The answer must be an exact restatement of all the data.

-------- COLLECTED MATERIAL

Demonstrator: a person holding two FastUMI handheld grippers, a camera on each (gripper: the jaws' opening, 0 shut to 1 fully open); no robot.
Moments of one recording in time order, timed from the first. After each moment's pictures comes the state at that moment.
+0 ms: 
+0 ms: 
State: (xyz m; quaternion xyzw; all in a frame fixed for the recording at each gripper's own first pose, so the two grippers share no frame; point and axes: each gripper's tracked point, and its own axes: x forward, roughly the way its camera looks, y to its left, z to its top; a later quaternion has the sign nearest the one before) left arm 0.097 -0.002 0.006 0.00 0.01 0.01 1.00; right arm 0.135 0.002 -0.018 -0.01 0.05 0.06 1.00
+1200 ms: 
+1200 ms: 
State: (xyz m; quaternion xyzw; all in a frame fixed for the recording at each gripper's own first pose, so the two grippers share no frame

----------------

> [SOLVED PROBLEM]
Demonstrator: a person holding two FastUMI handheld grippers, a camera on each (gripper: the jaws' opening, 0 shut to 1 fully open); no robot.
Moments of one recording in time order, timed from the first. After each moment's pictures comes the state at that moment.
+0 ms: 
+0 ms: 
State: (xyz m; quaternion xyzw; all in a frame fixed for the recording at each gripper's own first pose, so the two grippers share no frame; point and axes: each gripper's tracked point, and its own axes: x forward, roughly the way its camera looks, y to its left, z to its top; a later quaternion has the sign nearest the one before) left arm 0.097 -0.002 0.006 0.00 0.01 0.01 1.00; right arm 0.135 0.002 -0.018 -0.01 0.05 0.06 1.00
+1200 ms: 
+1200 ms: 
State: (xyz m; quaternion xyzw; all in a frame fixed for the recording at each gripper's own first pose, so the two grippers share no frame

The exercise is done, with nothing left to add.